Yeah, wouldn't the entire purpose of adding a phrase like other things of value be to cover things aren't actually money but have some monetary value?
 
While I certainly appreciate the legal expertise, and obviously this sort of argument is crucial to understand any specific charges that would be brought against individuals, I feel like it can also lose the forest for the trees. When people talk about collusion, they for the most part aren't talking about the technicalities of how collusion is defined legally. They are talking about a commonly understood definition of the word: broadly, did the Trump campaign interact directly with the Kremlin or other agents/pawns of the Russian government in an attempt to influence the election in some form. Based on what we know from the Papadopoulos case, that answer seems to be clearly yes, though we don't know exactly who was involved and how high up in the campaign it went. If, by legal technicality, providing emails or other data doesn't qualify as providing something of "value" in a way that can result in prosecution, that is important for the individual who might otherwise be charged with a crime. But I don't believe whether it fits the definition of criminal (trees) has much bearing at all one the forest here. It's terrible regardless.

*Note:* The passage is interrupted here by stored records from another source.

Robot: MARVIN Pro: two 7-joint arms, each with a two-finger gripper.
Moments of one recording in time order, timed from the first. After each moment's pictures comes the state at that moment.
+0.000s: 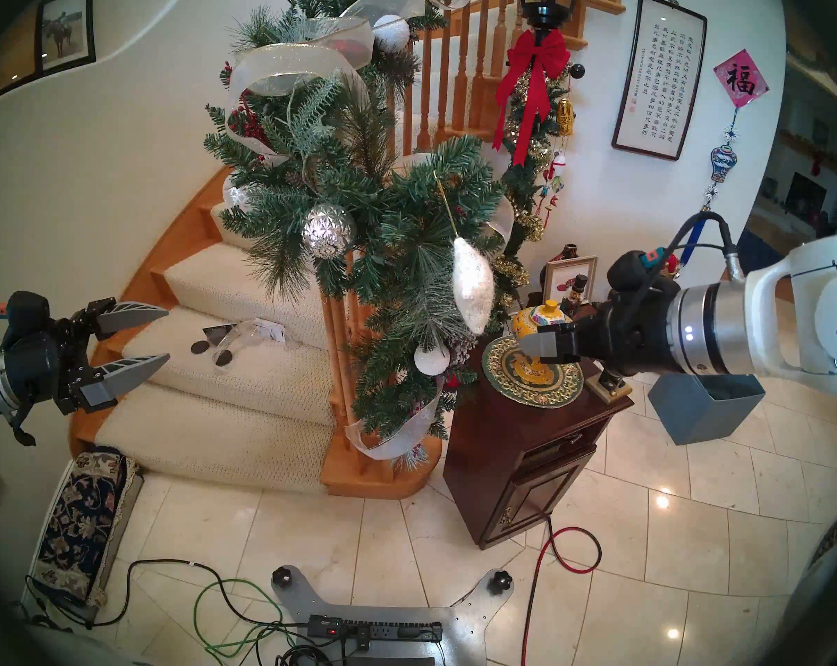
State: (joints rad) left arm 2.02 -0.94 -2.43 -2.06 -0.75 0.46 -1.37; right arm 2.32 -0.53 -2.39 -2.45 2.09 0.42 -0.03
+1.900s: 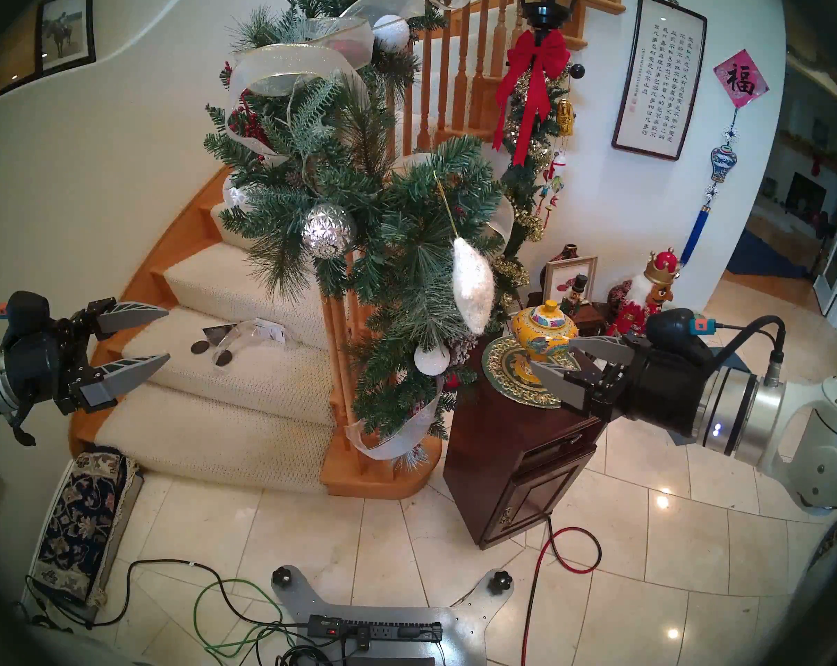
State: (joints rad) left arm 2.02 -0.94 -2.43 -2.06 -0.75 0.46 -1.37; right arm 2.31 -0.63 -2.88 -2.44 1.54 -0.30 0.30
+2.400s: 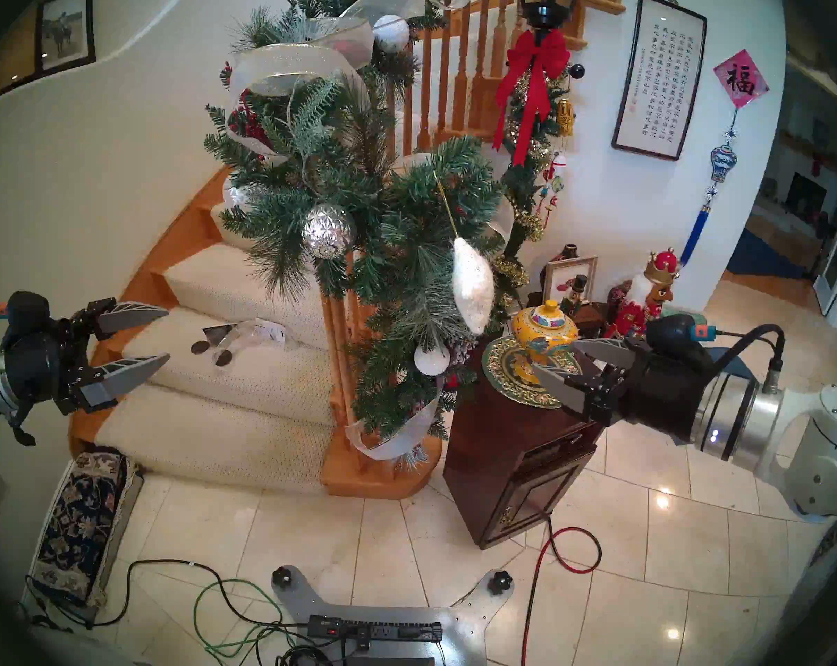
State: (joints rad) left arm 2.02 -0.94 -2.43 -2.06 -0.75 0.46 -1.37; right arm 2.27 -0.62 -2.88 -2.44 1.52 -0.35 0.27
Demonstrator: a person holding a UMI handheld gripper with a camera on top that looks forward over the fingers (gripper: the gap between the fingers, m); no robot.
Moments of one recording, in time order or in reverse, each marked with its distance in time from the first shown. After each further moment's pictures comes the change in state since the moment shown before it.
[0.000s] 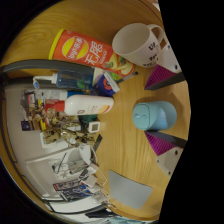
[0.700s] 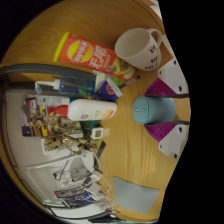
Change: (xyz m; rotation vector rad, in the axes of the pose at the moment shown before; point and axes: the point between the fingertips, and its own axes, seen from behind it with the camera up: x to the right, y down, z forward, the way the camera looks) arm 0.008 -0.010 0.000 0.005 0.104 0.030
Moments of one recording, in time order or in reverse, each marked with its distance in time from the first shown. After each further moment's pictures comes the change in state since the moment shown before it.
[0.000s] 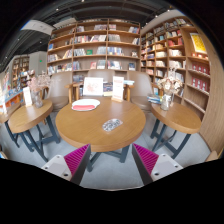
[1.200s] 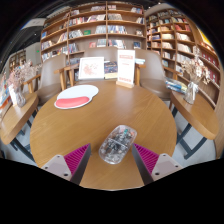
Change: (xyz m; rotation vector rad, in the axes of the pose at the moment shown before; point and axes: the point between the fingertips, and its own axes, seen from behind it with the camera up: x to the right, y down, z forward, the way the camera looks) arm -0.020 -0.012 0.250 -0.208 -0.044 0.026
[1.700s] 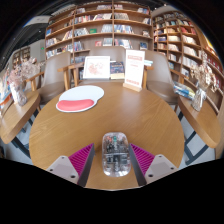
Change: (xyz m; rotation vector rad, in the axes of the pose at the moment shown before) arm -0.018 -0.023 0.029 -0.004 -0.036 -0.045
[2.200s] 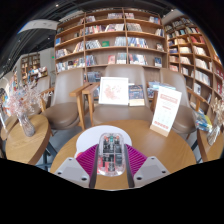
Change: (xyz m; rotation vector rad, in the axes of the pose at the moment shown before) arm -0.103 -0.199 0.057 0.142 -0.121 -0.031
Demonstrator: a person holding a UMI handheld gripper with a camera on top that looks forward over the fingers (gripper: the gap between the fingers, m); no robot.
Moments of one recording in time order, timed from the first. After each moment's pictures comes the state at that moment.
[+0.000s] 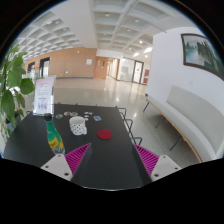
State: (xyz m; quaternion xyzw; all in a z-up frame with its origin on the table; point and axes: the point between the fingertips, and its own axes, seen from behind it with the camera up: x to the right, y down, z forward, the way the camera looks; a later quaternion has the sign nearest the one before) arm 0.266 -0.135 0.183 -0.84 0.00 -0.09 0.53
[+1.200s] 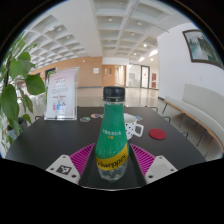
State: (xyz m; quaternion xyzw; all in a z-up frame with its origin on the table) arm 0.050 -0.010 0.064 -0.82 0.00 -0.02 0.58
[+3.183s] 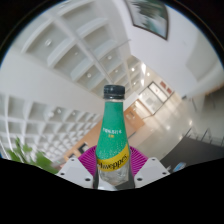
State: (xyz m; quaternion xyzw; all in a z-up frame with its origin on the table) arm 0.106 0.117 0.367 -0.59 0.15 0.33 0.72
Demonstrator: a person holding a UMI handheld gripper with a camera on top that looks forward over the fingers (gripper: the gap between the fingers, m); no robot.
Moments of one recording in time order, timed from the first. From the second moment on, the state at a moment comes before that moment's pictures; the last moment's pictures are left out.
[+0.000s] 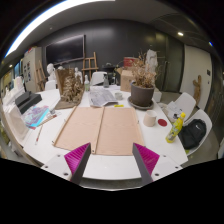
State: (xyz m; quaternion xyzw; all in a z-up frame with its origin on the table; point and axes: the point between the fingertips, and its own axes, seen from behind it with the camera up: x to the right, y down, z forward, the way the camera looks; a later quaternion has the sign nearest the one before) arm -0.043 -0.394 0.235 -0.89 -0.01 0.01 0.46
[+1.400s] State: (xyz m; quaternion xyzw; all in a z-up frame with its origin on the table) arm 0.360 -0.166 0.058 -0.82 0.06 -0.05 0.56
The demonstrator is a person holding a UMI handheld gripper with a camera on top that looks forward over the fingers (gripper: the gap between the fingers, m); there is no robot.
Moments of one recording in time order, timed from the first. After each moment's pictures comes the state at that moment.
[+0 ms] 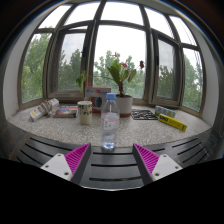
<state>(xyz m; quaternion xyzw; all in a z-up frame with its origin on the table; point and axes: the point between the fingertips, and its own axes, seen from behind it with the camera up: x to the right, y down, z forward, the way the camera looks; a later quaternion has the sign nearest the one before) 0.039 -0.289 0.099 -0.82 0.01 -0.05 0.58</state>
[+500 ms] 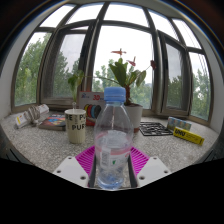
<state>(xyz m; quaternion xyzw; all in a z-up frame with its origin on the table) 0.043 -0.097 0.078 -0.78 0.00 -0.05 0.63</state>
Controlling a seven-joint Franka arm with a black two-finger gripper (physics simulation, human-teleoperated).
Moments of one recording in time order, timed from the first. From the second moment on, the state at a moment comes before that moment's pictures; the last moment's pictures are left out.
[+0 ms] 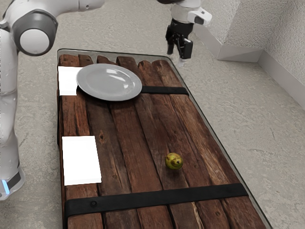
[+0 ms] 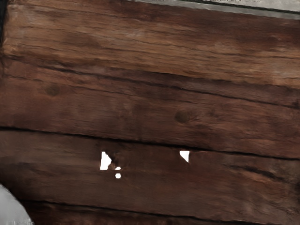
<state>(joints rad) -0.02 0.09 0.15 -1.32 -0.03 1.50 -0.01</state>
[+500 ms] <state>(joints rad) -0.06 0.22 0.09 -1.25 -0.04 1.54 0.25</state>
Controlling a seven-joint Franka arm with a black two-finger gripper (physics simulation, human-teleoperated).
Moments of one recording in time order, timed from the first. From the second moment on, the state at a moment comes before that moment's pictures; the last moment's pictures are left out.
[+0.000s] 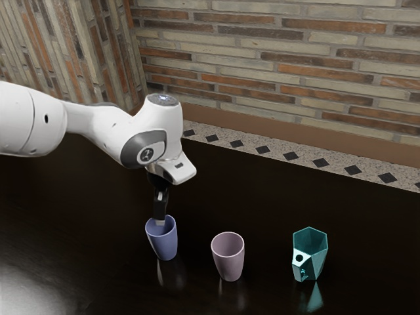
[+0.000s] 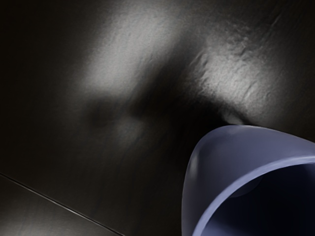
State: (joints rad) arm -0.24 0.20 0.08 -2.07 0.16 2.15 0.80
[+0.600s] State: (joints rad) arm -0.24 0.18 0.07 -2.11 0.12 2.21 0.73
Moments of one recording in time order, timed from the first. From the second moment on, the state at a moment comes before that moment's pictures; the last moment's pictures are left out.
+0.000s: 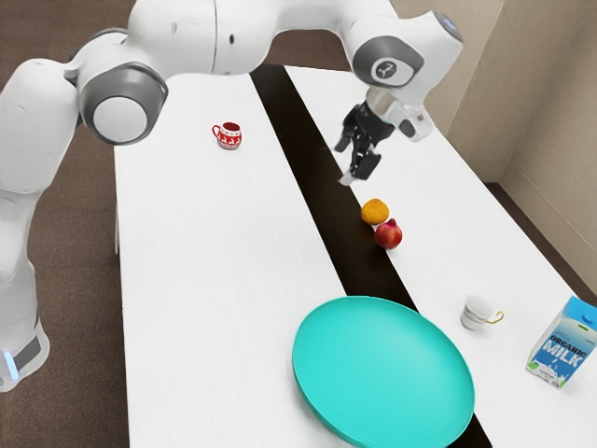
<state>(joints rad) -0.06 0.36 0.04 -1.16 0.21 1.33 0.12</state>
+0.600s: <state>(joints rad) -0.07 0.36 0.04 -1.18 0.15 1.66 -0.02</state>
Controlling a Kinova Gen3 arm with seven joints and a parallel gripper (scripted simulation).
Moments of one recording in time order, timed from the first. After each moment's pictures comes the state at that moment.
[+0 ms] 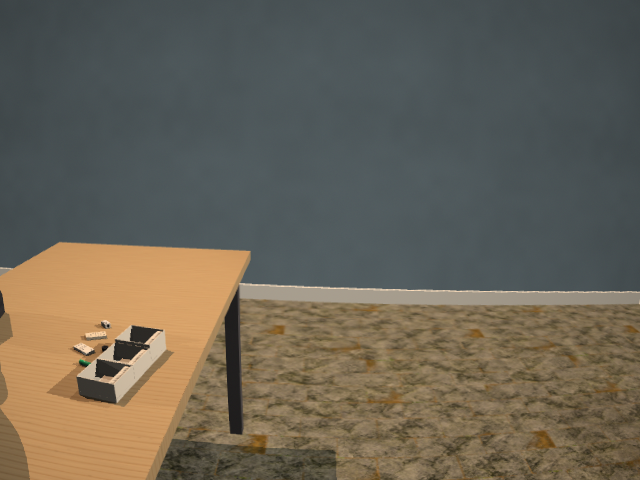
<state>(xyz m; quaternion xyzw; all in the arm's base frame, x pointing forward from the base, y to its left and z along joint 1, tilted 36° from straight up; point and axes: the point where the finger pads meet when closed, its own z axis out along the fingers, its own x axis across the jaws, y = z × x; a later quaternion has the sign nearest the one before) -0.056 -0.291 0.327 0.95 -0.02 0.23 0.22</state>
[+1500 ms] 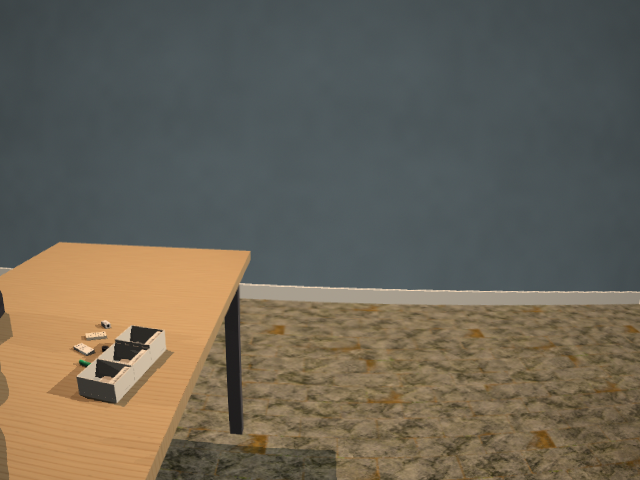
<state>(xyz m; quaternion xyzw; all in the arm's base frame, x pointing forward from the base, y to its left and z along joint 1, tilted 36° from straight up) 0.036 -0.289 0.253 0.97 0.07 0.22 0.08</state>
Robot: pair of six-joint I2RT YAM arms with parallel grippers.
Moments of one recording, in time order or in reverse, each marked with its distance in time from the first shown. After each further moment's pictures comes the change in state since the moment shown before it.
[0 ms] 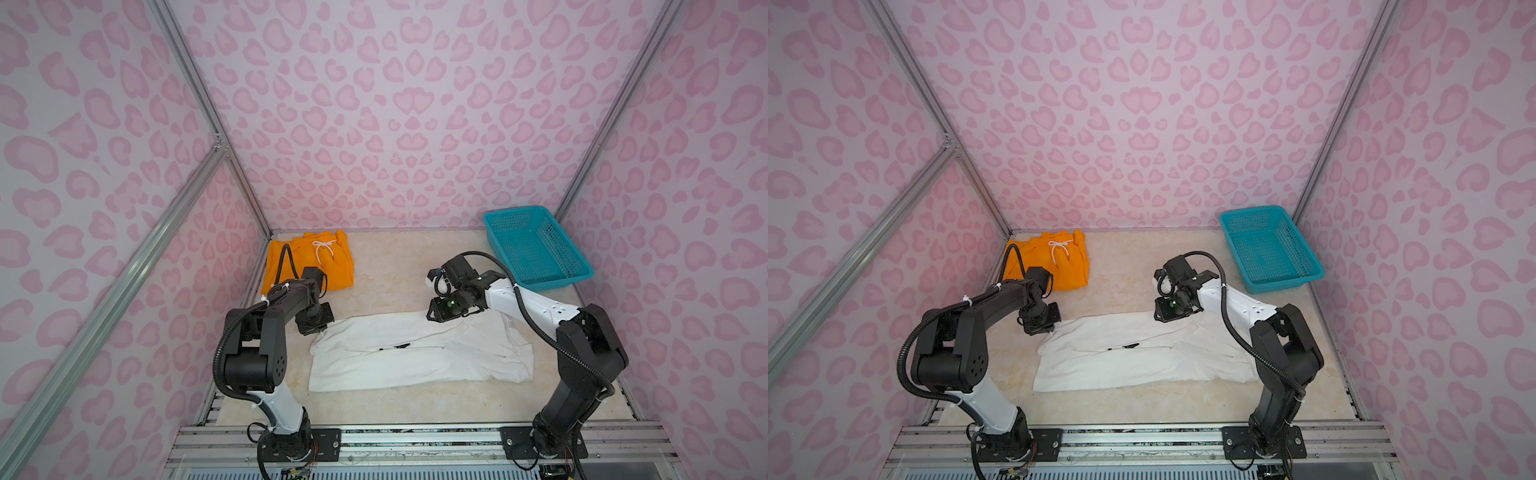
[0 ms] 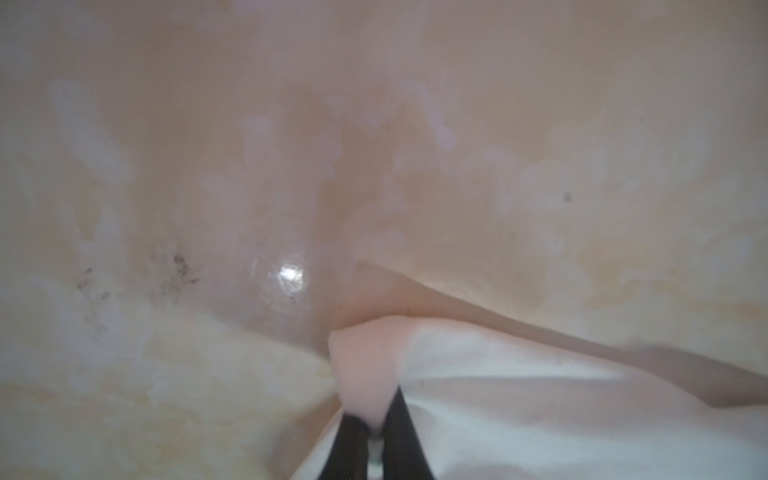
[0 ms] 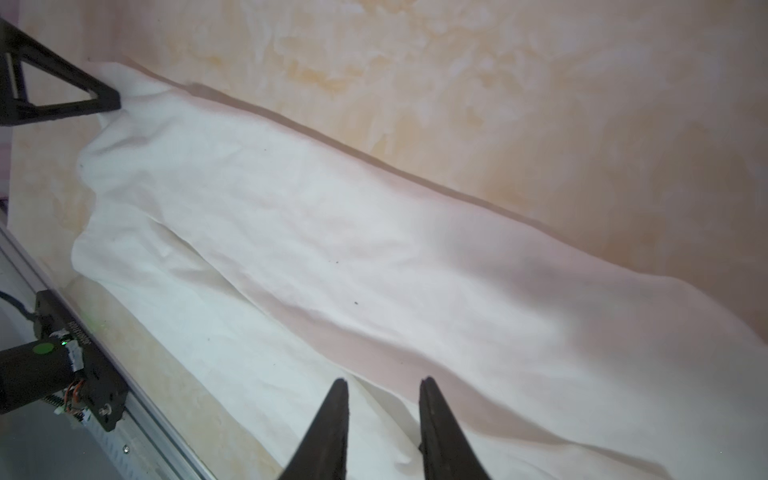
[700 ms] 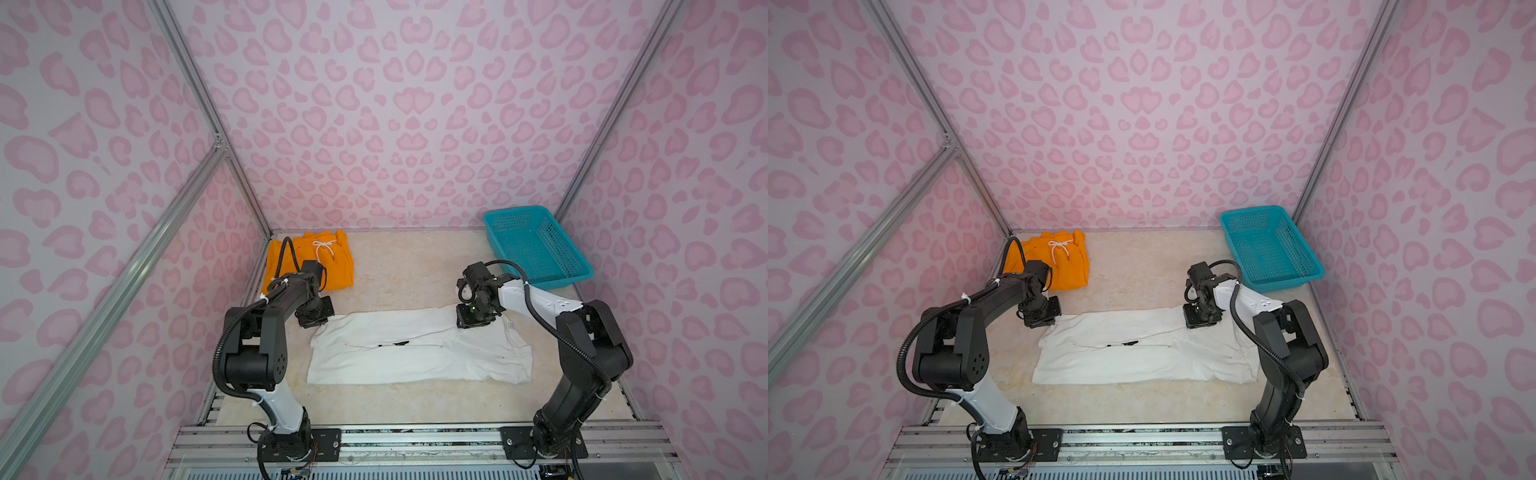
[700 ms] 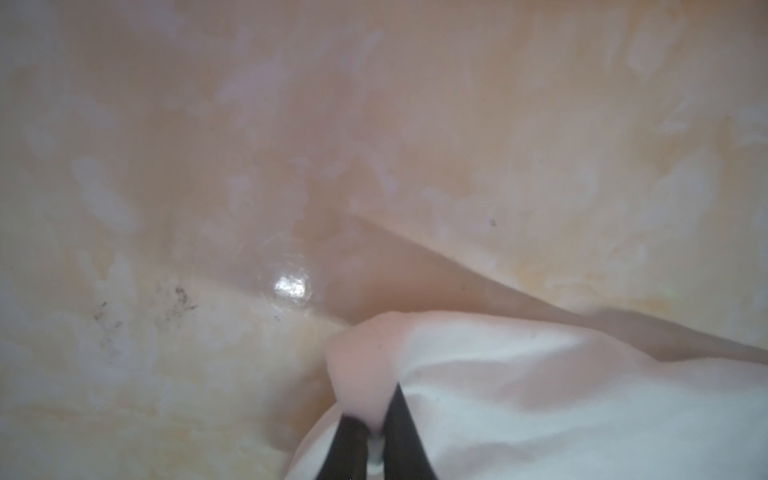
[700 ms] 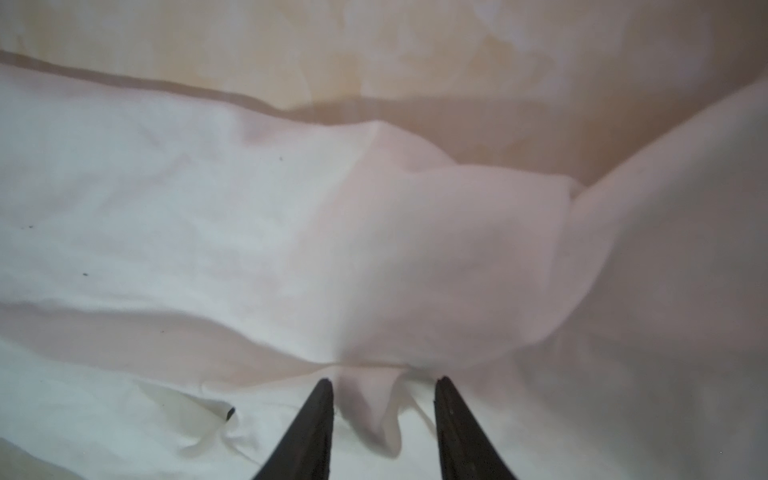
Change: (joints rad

It is also important to remember, I think, that the recourse for nefarious acts, like colluding with a foreign government to influence an election, at the highest level of government, are political solutions not criminal law. Impeachment does not have a criminal standard.
 
It is also important to remember, I think, that the recourse for nefarious acts, like colluding with a foreign government to influence an election, at the highest level of government, are political solutions not criminal law. Impeachment does not have a criminal standard.

This. What Junebug and other republican legal scholars are doing is claiming that if the theory of the case (collusion with Russia to influence an election) isn't a crime then there shouldn't be a special prosecutor in the first place. It's not nearly as clever as they think it is.
 
This. What Junebug and other republican legal scholars are doing is claiming that if the theory of the case (collusion with Russia to influence an election) isn't a crime then there shouldn't be a special prosecutor in the first place. It's not nearly as clever as they think it is.

Are you an attorney? A sincere question.